Aim of the task >> For each line below that contains the string "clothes", copy that line.

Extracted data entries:
______________________________
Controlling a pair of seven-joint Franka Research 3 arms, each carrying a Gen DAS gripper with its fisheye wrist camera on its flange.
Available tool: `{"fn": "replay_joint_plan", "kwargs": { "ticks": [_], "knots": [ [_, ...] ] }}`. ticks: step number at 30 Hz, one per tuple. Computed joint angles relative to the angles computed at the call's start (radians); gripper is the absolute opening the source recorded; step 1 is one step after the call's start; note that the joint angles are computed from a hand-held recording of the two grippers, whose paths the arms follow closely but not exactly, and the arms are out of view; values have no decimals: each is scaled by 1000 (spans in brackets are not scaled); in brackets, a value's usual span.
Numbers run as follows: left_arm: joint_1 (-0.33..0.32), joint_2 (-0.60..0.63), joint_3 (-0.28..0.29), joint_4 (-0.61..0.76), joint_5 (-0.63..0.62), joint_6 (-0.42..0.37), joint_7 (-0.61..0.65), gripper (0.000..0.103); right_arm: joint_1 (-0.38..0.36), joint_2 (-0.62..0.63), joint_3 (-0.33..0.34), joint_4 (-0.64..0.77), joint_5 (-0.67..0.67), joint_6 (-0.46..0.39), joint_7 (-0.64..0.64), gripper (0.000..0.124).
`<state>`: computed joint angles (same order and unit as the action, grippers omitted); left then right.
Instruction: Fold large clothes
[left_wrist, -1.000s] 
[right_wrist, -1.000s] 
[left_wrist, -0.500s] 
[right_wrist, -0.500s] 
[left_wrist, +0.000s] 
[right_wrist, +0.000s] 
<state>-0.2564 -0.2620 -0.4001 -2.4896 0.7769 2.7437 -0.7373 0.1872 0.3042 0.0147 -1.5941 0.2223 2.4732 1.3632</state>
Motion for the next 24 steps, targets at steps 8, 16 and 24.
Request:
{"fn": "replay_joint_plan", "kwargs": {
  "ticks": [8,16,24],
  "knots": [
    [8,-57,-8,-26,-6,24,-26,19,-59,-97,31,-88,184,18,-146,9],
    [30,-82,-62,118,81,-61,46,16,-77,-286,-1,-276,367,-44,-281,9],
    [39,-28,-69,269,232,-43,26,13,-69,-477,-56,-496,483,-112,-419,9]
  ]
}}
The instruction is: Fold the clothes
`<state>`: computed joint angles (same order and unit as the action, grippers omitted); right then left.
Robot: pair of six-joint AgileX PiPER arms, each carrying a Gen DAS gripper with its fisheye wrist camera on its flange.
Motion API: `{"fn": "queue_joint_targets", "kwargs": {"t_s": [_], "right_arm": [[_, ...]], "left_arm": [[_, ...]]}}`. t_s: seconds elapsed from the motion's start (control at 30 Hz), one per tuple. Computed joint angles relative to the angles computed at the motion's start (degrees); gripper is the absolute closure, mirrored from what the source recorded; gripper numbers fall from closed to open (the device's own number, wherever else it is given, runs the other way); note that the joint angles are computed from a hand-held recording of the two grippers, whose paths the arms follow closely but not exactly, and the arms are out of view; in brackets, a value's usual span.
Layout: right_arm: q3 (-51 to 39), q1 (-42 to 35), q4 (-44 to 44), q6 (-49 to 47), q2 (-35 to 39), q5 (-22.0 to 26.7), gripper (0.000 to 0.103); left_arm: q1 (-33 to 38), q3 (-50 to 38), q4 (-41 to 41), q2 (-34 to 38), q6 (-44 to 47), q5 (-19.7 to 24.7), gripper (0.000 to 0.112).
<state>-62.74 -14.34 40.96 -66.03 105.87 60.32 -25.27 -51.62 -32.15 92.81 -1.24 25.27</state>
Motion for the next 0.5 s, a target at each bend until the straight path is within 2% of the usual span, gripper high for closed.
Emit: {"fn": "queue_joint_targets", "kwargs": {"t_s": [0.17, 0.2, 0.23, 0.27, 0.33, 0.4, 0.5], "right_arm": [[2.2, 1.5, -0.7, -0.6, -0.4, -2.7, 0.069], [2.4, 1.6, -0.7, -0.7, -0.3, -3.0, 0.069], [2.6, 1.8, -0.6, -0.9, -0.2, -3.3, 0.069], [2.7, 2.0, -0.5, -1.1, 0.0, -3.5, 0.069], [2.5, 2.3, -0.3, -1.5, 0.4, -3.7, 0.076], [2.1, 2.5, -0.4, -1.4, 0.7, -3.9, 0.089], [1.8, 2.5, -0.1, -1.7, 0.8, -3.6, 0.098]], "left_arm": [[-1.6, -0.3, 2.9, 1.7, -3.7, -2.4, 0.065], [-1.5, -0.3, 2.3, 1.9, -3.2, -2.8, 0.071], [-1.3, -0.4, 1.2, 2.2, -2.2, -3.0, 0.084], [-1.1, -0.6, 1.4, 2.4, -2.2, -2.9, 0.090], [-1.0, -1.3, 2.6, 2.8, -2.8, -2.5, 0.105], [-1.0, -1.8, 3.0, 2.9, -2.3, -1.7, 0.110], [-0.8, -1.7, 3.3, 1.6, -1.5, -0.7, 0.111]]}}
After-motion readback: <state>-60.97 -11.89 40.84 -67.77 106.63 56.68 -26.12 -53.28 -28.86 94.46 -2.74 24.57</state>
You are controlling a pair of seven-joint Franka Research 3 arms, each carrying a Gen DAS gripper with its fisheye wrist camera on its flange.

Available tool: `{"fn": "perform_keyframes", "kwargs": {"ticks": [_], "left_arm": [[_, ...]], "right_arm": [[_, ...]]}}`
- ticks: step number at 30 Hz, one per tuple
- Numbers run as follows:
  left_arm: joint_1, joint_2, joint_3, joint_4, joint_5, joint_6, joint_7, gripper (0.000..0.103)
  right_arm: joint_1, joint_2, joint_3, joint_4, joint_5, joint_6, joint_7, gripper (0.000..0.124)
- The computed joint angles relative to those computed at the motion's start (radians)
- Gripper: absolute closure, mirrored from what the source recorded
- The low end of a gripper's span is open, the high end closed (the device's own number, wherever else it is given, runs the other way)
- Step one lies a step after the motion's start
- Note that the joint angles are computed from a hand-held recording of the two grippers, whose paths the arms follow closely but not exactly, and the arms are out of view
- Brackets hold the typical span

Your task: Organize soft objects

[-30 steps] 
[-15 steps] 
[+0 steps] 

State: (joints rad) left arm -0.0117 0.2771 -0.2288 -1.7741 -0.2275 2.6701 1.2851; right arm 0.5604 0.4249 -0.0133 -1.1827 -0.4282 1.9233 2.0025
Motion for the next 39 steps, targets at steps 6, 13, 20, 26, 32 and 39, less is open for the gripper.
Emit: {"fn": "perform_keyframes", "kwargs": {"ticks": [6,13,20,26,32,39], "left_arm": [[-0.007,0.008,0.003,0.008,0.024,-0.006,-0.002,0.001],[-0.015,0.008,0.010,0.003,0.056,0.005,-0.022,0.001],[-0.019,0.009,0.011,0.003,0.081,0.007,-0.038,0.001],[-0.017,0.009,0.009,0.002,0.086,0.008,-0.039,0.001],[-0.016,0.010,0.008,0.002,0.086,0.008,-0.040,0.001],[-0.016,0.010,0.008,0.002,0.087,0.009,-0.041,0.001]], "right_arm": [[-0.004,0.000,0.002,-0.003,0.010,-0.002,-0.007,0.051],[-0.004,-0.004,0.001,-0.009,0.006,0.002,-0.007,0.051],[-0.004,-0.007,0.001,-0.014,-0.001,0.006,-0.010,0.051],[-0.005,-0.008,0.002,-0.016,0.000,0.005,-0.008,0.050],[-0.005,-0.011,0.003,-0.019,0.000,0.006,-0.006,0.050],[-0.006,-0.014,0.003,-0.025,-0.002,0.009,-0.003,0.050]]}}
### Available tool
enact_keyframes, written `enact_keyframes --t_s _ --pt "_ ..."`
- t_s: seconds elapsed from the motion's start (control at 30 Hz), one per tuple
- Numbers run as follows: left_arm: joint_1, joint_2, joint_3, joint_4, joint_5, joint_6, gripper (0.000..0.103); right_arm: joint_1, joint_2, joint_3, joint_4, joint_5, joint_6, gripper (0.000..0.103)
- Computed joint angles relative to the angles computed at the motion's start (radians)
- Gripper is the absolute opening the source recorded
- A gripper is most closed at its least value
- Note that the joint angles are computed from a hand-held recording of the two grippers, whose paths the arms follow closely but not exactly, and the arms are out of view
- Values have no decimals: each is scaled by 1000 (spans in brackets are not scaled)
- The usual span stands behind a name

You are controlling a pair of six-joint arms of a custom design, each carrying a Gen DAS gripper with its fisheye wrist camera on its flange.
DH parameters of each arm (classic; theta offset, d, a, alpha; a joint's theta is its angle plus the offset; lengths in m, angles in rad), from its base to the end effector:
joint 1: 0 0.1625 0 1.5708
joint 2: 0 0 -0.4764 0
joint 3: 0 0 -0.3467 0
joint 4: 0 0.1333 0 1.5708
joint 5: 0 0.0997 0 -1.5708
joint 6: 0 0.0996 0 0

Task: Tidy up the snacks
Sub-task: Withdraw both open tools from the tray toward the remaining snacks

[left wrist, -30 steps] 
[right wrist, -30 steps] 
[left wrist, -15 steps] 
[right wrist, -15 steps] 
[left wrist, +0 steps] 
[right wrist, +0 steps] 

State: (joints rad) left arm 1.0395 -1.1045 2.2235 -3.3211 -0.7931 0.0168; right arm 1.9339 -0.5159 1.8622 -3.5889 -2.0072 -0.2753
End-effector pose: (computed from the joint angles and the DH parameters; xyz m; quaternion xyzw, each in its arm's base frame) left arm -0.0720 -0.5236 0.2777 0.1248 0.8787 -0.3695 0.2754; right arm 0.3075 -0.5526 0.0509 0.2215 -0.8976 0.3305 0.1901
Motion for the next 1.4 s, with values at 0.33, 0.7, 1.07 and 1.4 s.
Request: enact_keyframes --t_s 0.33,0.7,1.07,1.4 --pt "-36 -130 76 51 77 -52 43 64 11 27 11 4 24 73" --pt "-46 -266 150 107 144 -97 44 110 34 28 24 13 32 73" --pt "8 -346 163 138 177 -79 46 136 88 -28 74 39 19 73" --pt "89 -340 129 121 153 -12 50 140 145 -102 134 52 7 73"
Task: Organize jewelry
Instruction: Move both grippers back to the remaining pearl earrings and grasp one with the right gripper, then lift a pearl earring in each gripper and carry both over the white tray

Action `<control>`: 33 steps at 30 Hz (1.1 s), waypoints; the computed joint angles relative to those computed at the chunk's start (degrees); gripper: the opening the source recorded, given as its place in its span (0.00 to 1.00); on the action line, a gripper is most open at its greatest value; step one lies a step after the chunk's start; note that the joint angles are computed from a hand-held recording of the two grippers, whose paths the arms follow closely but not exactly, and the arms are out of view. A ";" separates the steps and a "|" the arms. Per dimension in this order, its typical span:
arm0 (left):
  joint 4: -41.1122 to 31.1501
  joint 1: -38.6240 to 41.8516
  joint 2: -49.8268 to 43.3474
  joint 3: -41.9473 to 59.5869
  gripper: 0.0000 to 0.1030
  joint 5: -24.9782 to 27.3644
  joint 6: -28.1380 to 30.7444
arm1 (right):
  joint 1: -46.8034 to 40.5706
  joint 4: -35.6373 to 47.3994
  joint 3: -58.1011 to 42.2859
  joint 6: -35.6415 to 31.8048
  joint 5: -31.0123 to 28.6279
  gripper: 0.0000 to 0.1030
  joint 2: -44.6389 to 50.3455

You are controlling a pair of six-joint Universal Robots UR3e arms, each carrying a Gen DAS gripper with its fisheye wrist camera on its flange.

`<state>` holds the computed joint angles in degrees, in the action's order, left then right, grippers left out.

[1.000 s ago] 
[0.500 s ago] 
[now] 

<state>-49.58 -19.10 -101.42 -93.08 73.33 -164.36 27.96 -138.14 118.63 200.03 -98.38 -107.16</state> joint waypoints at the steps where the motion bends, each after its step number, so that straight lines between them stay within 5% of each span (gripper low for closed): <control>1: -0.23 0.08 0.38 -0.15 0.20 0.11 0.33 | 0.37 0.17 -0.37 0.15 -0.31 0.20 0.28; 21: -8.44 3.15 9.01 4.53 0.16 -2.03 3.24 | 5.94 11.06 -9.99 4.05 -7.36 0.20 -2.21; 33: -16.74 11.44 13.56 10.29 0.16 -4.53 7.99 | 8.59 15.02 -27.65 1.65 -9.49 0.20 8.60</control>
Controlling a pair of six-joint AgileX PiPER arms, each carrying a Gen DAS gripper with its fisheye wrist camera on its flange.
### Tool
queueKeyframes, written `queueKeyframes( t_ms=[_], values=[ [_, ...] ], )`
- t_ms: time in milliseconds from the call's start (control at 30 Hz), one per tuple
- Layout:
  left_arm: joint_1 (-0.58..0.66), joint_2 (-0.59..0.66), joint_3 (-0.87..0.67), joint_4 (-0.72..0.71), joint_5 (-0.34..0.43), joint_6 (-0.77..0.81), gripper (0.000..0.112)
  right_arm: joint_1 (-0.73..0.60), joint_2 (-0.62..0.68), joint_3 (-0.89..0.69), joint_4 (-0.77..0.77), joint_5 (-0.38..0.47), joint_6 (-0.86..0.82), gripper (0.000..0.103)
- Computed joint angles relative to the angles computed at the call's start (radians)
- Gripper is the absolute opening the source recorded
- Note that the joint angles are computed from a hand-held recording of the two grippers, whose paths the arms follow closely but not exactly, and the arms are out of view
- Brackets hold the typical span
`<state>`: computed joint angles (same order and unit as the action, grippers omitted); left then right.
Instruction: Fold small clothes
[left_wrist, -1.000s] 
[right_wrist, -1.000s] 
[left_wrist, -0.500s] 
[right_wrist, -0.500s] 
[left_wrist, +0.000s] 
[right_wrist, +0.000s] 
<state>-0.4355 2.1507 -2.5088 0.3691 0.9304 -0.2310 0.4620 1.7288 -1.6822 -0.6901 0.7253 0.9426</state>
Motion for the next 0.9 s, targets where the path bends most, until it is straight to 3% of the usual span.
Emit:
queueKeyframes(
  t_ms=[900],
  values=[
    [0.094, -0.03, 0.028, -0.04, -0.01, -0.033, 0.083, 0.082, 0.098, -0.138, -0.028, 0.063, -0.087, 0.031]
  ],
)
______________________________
Answer >>
Instruction: Fold large clothes
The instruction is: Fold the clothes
Instruction: Fold small clothes

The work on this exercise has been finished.